Jene Comic-Form, die sich gegenwärtig bei Erwachsenen größter Beliebtheit erfreut, ist die sogenannte Graphic Novel. Einer ihrer wichtigsten Zeichner war Will Eisner (1917–2005), der die Entwicklung des Comics im 20. Jahrhundert maßgeblich mitgestaltete. Seine Mutter kam aus Rumänien, sein Vater aus Österreich. Zwar nahm seine Erfolgsserie "The Spirit" auch Anleihen aus dem Superhelden-Genre, Eisner ging aber darüber hinaus, indem er auch Elemente aus Kriminal-, Horror- und Liebesgeschichten hineinmischte. Als Jude waren ihm jüdische Themen ein Anliegen, wie in dem Band "Ein Vertrag mit Gott", in dem Eisner vier Geschichten aus einem New Yorker Mietshaus erzählt. Das Buch ist sogar auf Jiddisch (mit hebräischen Buchstaben) erschienen.

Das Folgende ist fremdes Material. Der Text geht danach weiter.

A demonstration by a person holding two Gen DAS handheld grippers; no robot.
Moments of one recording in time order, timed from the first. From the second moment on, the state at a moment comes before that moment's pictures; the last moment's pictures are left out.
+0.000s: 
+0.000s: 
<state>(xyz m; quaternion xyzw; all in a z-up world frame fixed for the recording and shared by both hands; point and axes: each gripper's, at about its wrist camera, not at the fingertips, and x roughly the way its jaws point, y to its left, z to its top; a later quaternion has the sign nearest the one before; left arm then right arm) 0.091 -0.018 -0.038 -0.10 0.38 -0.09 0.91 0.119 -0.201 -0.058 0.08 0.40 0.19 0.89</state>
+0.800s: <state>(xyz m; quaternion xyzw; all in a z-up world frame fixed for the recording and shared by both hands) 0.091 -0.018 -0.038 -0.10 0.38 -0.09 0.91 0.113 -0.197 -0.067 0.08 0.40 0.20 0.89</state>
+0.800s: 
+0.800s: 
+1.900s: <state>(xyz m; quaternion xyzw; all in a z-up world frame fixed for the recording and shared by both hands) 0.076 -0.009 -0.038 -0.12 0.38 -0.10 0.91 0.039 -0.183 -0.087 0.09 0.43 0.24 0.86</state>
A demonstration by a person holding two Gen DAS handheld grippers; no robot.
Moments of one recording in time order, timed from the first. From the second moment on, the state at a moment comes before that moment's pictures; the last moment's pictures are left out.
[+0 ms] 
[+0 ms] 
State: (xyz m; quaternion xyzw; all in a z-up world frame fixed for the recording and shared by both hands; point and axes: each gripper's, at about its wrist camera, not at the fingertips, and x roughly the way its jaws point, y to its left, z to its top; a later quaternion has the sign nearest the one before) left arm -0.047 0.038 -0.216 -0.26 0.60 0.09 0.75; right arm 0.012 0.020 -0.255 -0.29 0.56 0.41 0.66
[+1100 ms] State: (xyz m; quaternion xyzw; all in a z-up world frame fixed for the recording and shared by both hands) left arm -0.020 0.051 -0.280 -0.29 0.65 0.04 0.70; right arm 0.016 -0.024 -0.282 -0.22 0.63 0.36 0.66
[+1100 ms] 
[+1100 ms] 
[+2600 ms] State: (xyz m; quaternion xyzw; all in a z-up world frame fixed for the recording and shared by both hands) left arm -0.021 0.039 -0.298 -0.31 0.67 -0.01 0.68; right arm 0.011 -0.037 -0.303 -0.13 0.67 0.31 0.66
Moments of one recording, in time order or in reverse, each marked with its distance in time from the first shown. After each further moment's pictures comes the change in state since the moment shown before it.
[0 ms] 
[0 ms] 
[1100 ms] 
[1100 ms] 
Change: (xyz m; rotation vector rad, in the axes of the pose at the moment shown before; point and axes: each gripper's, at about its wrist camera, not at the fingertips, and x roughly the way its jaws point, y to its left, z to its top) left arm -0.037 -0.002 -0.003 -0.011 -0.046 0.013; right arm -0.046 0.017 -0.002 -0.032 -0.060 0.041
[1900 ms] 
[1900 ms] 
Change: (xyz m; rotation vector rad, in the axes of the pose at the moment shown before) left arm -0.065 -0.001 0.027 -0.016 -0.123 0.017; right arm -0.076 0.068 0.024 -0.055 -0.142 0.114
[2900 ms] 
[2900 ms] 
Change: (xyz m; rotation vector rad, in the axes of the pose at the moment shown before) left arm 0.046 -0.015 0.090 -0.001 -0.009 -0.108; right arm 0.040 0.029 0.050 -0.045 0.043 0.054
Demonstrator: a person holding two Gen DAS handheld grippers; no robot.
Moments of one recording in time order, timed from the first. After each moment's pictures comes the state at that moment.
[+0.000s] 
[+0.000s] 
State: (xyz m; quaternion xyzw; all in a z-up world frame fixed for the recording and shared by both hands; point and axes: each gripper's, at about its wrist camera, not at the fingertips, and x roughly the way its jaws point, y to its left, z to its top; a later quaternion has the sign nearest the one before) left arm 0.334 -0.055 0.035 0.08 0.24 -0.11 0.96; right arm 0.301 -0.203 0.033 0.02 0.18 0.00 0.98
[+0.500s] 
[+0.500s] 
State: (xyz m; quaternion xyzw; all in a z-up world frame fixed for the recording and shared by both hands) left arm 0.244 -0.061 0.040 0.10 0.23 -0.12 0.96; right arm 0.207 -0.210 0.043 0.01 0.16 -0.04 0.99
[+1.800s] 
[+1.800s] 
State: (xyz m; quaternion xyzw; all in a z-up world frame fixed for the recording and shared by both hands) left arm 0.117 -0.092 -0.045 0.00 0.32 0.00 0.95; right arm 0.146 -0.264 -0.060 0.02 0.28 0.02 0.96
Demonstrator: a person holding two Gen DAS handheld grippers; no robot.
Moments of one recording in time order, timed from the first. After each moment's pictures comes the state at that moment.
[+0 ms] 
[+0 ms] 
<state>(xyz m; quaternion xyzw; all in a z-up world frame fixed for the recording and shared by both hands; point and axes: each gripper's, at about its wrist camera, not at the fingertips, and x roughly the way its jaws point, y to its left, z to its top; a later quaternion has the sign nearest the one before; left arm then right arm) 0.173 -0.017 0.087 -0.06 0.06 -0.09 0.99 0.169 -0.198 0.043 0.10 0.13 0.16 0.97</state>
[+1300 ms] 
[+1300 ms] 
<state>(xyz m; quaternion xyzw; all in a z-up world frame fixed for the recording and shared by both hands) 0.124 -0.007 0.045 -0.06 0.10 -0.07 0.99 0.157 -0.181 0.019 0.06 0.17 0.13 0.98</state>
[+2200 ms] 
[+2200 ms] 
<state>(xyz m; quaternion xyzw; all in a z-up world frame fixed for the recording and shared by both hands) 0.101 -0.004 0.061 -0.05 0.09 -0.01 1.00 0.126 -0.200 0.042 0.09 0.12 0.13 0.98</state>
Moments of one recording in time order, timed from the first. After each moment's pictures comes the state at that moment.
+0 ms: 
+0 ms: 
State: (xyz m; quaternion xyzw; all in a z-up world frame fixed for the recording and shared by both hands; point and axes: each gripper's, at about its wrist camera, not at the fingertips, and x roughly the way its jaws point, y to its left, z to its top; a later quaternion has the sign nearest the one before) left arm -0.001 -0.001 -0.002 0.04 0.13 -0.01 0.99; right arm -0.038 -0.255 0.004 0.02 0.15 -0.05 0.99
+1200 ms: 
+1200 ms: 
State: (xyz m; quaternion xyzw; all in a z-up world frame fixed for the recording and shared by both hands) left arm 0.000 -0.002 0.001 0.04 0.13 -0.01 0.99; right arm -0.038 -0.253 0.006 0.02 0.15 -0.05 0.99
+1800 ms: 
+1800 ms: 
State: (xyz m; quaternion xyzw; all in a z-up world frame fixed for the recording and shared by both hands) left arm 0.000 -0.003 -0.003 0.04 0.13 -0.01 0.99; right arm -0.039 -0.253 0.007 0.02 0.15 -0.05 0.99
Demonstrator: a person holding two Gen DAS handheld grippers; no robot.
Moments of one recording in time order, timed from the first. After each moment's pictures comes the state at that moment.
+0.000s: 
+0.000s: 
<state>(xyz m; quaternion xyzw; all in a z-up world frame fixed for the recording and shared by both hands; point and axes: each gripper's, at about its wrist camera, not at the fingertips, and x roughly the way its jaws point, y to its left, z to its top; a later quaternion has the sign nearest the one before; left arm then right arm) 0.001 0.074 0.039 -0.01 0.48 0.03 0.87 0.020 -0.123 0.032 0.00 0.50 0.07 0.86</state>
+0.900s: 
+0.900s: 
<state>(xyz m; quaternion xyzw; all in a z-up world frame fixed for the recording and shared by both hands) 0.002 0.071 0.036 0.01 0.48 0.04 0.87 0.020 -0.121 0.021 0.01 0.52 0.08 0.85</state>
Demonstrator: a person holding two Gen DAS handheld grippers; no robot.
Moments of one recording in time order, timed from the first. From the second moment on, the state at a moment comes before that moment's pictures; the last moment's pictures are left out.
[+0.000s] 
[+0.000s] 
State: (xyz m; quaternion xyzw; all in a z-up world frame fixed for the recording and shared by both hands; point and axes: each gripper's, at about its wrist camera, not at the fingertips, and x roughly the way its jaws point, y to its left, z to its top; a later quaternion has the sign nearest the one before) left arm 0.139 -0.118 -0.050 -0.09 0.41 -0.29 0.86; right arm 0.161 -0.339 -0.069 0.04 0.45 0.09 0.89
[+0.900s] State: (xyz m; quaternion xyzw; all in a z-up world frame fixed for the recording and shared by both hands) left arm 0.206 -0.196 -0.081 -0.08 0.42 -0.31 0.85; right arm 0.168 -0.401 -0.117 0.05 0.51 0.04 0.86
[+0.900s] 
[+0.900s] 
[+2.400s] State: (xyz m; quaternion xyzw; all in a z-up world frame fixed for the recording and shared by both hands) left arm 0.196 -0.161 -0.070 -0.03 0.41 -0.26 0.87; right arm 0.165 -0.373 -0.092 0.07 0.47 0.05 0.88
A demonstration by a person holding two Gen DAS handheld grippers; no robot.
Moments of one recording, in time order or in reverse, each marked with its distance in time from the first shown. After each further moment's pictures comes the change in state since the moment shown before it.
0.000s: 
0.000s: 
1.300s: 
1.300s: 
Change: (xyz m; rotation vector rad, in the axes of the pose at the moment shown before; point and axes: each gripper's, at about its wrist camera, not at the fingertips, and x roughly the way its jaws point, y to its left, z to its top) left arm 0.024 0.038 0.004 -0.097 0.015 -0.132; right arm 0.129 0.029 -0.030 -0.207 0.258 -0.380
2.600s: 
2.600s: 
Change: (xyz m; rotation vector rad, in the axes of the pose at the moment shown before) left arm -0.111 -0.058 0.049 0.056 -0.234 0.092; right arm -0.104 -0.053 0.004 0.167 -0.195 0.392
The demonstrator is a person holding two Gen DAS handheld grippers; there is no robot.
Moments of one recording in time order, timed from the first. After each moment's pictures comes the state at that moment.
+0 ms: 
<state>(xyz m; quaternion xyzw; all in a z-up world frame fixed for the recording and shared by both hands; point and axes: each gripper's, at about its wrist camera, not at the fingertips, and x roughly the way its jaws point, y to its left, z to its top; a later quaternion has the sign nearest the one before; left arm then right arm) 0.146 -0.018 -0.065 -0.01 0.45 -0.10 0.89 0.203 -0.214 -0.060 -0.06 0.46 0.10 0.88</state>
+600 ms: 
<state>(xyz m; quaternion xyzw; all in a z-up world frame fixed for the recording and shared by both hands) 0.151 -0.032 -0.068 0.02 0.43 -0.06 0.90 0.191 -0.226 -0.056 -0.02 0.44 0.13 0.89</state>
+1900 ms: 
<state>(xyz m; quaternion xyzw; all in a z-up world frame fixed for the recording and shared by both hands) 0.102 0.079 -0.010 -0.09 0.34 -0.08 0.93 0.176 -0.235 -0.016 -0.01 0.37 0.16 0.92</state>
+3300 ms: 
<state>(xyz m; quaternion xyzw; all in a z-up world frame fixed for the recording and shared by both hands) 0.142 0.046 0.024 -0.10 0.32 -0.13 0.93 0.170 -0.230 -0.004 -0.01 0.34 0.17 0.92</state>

In seinem letzten Werk "Das Komplott" beschreibt Eisner die Entstehungsgeschichte der "Protokolle der Weisen aus Zion". Dieser frei erfundene Text stammt aus dem zaristischen Russland und soll angeblich die jüdische Verschwörung zur Erlangung der Weltherrschaft dokumentieren. Eisner zeigt damit nicht nur, wie diese antisemitische Propaganda entstand und wirkte, sondern dass Comics durchaus auch sehr ernste Sachverhalte thematisieren können.

Erwähnenswert ist in diesem Zusammenhang auch Art Spiegelman (geboren 1948), dessen Comic-Klassiker "Maus" in zwei Bänden die Leidensgeschichte seines polnischen Vaters Wladek unter den Nationalsozialisten bis hin zur Internierung im Konzentrationslager Au-schwitz erzählt. Der Clou: Spiegelman zeichnet Juden als Mäuse, Deutsche als Katzen und Polen als Schweine. Von der Kritik hochgelobt, erhielt dieser Comic sogar einen Pulitzer-Preis.

Heute werden Comics bzw. Graphic Novels für jedes denkbare Genre eingesetzt: Es gibt sie als Krimis (Ian Rankin: "Verborgene Muster"), als Bio-grafie (Sascha Dreier: "Der Papierene. Band 1903-1933", über den österreichischen jüdischen Fußballer Matthias Sindelar), als Autobiografie (Marjane Strapie: "Persepolis"), als Fantasy-Geschichte (Neil Gainman: "Niemalsland"), als Reiseberichte (Guy Delisle: "Pjöngjang oder Aufzeichnungen aus Burma") und sogar als journalistische Reportagen (Joe Sacco: "Reportagen"). Selbst als Filmvorlagen werden Comics gerne genützt (Posy Simmonds: "Tamara Drewe", verfilmt als "Immer Ärger mit Tamara" von Stephen Fry, Frank Miller: "Sin City" verfilmt von Quentin Tarantino und Frank Miller).

Gekommen, um zu bleiben

Comics als Kunstform haben längst einen festen Platz im Literaturbetrieb. Mit vielen hundert Neuerscheinungen pro Jahr allein im deutschsprachigen Markt bietet der Markt für jeden etwas.
Wer mehr über Comics wissen will, vielleicht sogar selbst welche zeichnen möchte, der sei auf die beiden exzellenten (englischsprachigen) Werke Will Eisners verwiesen: "Comics and Sequential Art und Graphic Storytelling and Visual Narrative". Sehr empfehlenswert und zudem auch auf Deutsch erhältlich sind ferner die beiden Bände "Comics richtig lesen" und "Comics machen: Alles über Comics, Manga und Graphic Novels" des Comiczeichners Scott McCloud. Darin baut er auf Will Eisner auf und geht über diesen hinaus, indem er sein Comic-Lehrwerk in einer dem Thema entsprechenden Form verfasst: Als Comic, was sonst?

Print-Artikel erschienen am 27. September 2013 in: "Wiener Zeitung", Beilage "Wiener Journal".